If the novel above is a work of humorous fiction, In the Miso Soup is downright scary. On a first superficial read, it is a plain sociological exposure to the insights of the sex industry, a nightlife guide spiced up with a climax scene of extreme violence. The story carries the reader through Tokyo’s red light district. Frank, an American sex tourist, hires Kenji, a young Japanese guide, who soon starts questioning Frank’s psychotic behavior. But it is so much more than a thriller: it is an Asian version of American Psycho, which essentially guides the reader toward understanding the relationship with the West. Tokyo looks like a graceless New York full of glittery shopping malls and brainwashed gyaru girls that only dream of Nike Town. Kenji and Frank both possess spirits that hardly match society’s operating rules. The Eastern-Western contrast becomes even stronger when a South American prostitute confesses her expat experience, marking out the group pressure and the lack of divinity in Japanese mentality. There’s no other written piece that highlights the sense of despair in a unidentifiable world ruled by mass media, consumerism and trends like In the Miso Soup does. Misanthropy is the key to survival. Frank himself is the product of a dysfunctional environment where crime acts like a purifying agent.

‘Lady #1, Maki, had never once given any thought to what was really right for her in her life, simply believing that if she surrounded herself with super-exclusive things, she’d become a super-exclusive person.’

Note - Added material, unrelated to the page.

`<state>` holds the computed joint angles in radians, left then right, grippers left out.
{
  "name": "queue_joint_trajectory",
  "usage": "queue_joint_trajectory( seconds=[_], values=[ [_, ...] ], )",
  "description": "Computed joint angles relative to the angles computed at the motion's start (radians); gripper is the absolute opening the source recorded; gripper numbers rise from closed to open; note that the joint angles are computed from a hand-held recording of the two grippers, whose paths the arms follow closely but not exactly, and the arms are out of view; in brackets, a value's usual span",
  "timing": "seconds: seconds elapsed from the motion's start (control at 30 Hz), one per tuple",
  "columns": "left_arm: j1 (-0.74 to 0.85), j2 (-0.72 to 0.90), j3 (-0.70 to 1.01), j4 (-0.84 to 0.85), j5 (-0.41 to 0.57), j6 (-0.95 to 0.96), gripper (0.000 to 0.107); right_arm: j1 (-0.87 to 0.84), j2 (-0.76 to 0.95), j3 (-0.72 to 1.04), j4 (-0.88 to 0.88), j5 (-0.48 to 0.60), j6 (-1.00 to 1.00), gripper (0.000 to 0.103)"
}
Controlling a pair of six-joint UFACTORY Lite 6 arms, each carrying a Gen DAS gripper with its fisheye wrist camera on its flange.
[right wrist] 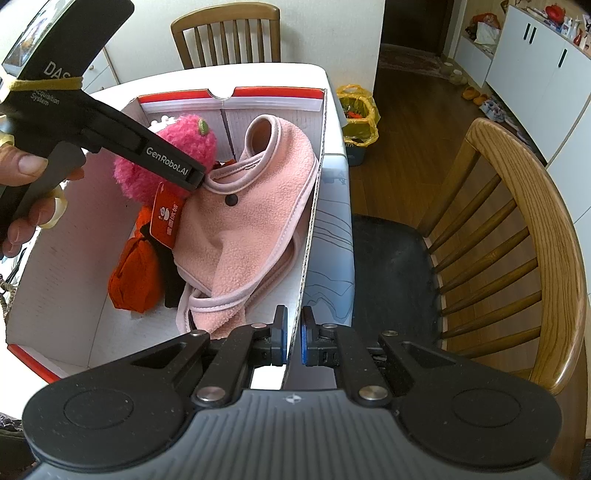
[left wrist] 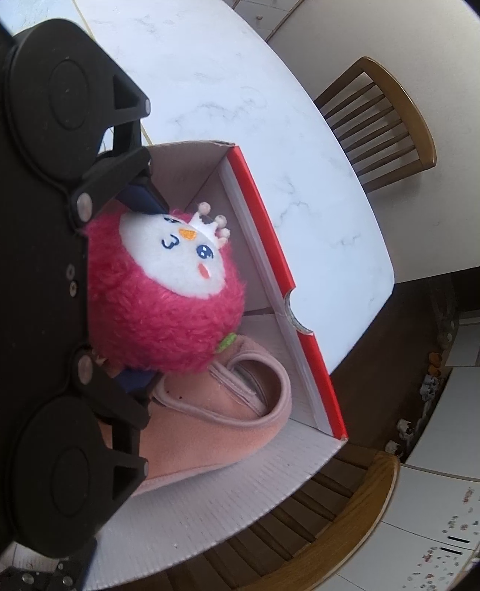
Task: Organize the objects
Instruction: 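Carry the pink plush into the shoebox beside the pink cloth, then open the left gripper to release the plush and withdraw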
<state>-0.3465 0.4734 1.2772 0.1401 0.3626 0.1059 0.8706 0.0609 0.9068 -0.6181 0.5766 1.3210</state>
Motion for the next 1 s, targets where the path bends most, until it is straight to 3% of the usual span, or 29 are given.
queue_joint_trajectory(
  seconds=[0.4,1.0],
  values=[
    [0.063,-0.112,-0.085,-0.29,-0.014,0.279,0.089,0.0,0.0,0.001,0.001,0.0,0.0,0.006],
    [0.189,-0.343,-0.208,-0.596,0.073,0.61,0.089,0.001,-0.016,-0.026,-0.006,-0.003,0.004,0.006]
  ],
)
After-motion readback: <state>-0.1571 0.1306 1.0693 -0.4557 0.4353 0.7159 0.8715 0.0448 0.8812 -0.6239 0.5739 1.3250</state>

Coin Locker Babies‘s structure, on the other hand, is almost entirely built on escapism. In a country tortured by the postwar changes, abused children are born. Kiku and Hashi, both abandoned at birth in train station lockers, miraculously survive but grow up with severe psychological damage. Despite being the results of an uncaring and harsh society, they possess an explosive inner power. In Kiku’s case, it externalizes through force and physical power, while Hashi has a sharp, deafening voice that contradicts the weakness of his body. One escapes through music, by becoming a famous rock star in Toxitown, while the other finds consolation in Anemone’s arms. Anemone herself is a hilarious character with a troubled upbringing – her home is a temple to a living crocodile. Alienation from society and abandonment in an alternate universe where crocodiles dominate a five-room apartment and tear down walls in order to carry out freely become for her as vital as water. While In the Miso Soup might be a more readable option, Coin Locker Babies is definitely Ryū’s masterpiece. This isn’t a book to enjoy – it’s a challenging and superabundant experience. It’s similar to datura, the powerful toxic substance that almost becomes a character in the novel.

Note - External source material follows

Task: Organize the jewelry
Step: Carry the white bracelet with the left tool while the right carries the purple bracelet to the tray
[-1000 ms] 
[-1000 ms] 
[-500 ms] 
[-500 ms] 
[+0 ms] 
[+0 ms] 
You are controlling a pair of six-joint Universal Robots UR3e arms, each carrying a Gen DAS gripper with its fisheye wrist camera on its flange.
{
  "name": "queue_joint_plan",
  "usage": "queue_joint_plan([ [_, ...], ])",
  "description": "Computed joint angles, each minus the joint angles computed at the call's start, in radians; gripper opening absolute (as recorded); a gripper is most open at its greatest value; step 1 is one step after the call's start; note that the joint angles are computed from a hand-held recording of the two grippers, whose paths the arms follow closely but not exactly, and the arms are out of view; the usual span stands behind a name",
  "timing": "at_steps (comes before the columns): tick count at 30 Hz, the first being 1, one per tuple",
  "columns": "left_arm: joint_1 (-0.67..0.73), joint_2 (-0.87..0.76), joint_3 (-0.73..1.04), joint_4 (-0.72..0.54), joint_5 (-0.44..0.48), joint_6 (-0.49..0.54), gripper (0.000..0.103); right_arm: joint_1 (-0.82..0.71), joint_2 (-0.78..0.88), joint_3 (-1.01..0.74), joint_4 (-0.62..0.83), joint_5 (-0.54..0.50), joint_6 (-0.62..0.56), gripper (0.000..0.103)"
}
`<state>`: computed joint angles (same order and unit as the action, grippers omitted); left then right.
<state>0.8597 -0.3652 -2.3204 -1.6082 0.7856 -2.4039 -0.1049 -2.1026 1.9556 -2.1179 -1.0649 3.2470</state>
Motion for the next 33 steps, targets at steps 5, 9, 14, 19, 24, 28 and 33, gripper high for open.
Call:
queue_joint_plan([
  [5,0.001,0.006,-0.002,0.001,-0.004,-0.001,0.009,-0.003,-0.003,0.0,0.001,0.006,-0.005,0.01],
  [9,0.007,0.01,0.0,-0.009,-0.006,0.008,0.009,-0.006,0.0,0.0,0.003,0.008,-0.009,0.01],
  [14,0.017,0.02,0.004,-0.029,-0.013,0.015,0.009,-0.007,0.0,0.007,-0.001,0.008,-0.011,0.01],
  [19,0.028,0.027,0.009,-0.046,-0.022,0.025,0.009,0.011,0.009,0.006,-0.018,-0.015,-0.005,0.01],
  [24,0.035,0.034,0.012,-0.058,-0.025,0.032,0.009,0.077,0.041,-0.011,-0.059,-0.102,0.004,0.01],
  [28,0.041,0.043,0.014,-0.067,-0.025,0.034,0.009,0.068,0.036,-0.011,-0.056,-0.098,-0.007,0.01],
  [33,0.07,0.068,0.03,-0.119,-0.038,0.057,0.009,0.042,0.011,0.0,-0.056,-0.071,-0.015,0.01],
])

Following the flow of information brought by the West, Ryū Murakami manages, in a splendid way, to create a valuable work. By living at the borderline, far away from the hustle, his characters are, without exception, outcasts in a salary man society which annihilates any form of individualism and originality. As Linda Hutcheon mentions in A Poetics of Postmodernism, ‘To be ex-centric on the border or margin, inside yet outside is to have a different perspective.’ By embracing the peripheral, the idea of the center is crumbling.